• _YOUR INSTRUCTIONS_:
Set the listing down unchanged, minus every embedded image.

• _RECORDED DATA_:
________________________

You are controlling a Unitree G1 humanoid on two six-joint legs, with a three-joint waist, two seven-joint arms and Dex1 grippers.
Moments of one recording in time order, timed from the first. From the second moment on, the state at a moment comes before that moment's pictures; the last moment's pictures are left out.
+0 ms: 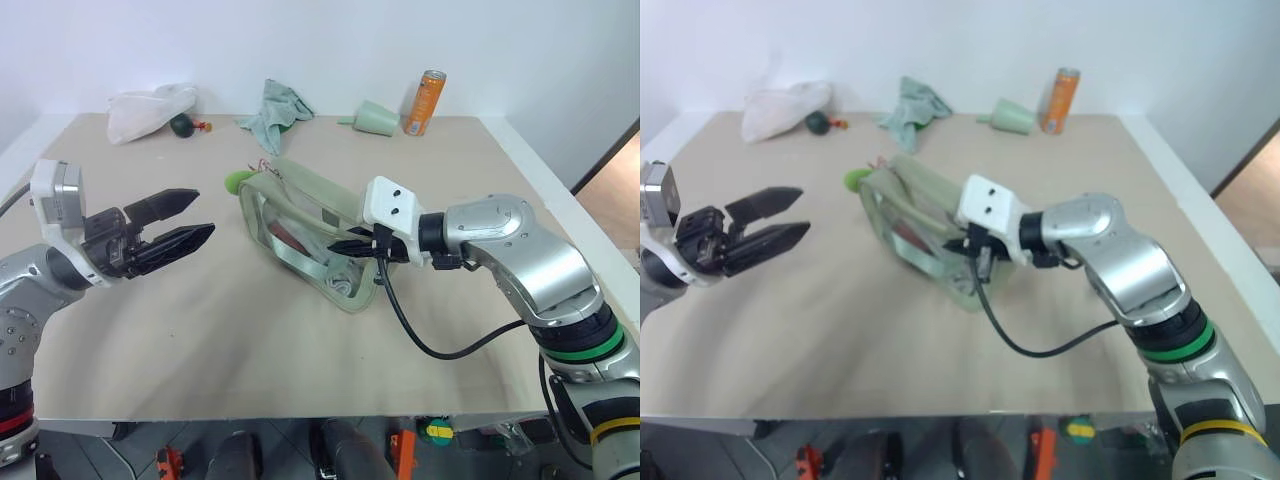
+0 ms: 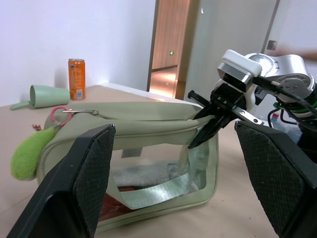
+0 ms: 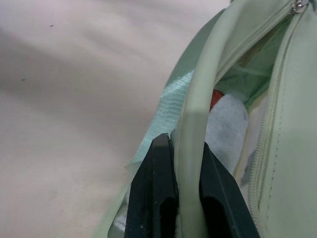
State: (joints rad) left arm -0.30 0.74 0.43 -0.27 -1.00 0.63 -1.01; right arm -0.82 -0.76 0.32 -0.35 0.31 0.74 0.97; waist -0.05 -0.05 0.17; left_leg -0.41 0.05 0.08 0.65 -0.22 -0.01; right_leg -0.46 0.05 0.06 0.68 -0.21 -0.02
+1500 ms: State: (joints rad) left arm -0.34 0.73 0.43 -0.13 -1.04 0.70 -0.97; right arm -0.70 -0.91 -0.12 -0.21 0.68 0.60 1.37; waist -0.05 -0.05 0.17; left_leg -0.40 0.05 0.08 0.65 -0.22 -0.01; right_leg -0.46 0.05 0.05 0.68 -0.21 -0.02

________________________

• _WRITTEN ANSWER_:
You are controlling a Unitree G1 humanoid on two six-joint legs, with a three-joint waist, two seven-joint arms and Dex1 grippers.
Moments of one recording in time order, timed from the first. From the second moment on, the state at a moment comes before that moment's pictures; the last moment's pictures are left out.
+0 ms: 
+0 ms: 
+0 ms: 
State: (joints rad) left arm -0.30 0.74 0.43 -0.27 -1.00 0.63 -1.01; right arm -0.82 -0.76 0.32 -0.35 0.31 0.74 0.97; waist -0.05 -0.05 0.17; left_leg -0.41 0.05 0.08 0.65 -0.22 -0.01; right_leg -0.46 0.05 0.06 0.68 -0.21 -0.02
+1500 ms: State: (joints rad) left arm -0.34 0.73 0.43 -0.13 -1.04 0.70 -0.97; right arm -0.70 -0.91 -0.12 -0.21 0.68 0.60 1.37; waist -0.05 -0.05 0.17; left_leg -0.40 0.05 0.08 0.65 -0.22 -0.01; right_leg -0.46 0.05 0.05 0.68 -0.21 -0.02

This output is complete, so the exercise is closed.